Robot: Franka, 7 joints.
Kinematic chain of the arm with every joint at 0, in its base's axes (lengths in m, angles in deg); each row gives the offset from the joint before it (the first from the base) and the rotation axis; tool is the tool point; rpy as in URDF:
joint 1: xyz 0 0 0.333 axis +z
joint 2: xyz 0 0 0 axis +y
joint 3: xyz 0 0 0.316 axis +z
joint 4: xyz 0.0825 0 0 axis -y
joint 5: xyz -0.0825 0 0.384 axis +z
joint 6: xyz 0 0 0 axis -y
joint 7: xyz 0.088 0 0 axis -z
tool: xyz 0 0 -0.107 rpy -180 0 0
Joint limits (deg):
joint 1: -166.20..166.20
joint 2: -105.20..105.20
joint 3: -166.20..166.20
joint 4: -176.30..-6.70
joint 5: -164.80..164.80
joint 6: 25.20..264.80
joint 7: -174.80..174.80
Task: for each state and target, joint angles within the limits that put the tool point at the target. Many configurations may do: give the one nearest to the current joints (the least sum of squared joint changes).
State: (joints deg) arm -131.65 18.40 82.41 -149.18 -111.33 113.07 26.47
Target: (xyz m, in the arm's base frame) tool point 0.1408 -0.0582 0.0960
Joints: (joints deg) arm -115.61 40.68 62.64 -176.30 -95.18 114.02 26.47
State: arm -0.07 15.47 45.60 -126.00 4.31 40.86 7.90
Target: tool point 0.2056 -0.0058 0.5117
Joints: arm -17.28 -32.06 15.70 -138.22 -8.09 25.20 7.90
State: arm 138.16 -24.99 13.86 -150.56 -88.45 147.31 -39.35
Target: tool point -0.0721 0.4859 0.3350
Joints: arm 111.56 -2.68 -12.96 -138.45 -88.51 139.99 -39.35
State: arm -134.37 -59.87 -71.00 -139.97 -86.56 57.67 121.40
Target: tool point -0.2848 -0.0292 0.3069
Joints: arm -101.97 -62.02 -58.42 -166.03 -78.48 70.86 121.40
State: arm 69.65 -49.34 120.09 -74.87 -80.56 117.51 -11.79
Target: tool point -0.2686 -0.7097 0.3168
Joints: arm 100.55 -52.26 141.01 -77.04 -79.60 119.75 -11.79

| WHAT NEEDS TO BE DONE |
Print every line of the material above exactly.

| PROBLEM SOLUTION |
Robot: Franka, 7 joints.
Kinematic chain of the arm with every joint at 0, in its base's axes (lengths in m, angles in deg); each row gives the offset from the joint before it (the first from the base) and the rotation axis; tool is the tool point; rpy as in URDF:
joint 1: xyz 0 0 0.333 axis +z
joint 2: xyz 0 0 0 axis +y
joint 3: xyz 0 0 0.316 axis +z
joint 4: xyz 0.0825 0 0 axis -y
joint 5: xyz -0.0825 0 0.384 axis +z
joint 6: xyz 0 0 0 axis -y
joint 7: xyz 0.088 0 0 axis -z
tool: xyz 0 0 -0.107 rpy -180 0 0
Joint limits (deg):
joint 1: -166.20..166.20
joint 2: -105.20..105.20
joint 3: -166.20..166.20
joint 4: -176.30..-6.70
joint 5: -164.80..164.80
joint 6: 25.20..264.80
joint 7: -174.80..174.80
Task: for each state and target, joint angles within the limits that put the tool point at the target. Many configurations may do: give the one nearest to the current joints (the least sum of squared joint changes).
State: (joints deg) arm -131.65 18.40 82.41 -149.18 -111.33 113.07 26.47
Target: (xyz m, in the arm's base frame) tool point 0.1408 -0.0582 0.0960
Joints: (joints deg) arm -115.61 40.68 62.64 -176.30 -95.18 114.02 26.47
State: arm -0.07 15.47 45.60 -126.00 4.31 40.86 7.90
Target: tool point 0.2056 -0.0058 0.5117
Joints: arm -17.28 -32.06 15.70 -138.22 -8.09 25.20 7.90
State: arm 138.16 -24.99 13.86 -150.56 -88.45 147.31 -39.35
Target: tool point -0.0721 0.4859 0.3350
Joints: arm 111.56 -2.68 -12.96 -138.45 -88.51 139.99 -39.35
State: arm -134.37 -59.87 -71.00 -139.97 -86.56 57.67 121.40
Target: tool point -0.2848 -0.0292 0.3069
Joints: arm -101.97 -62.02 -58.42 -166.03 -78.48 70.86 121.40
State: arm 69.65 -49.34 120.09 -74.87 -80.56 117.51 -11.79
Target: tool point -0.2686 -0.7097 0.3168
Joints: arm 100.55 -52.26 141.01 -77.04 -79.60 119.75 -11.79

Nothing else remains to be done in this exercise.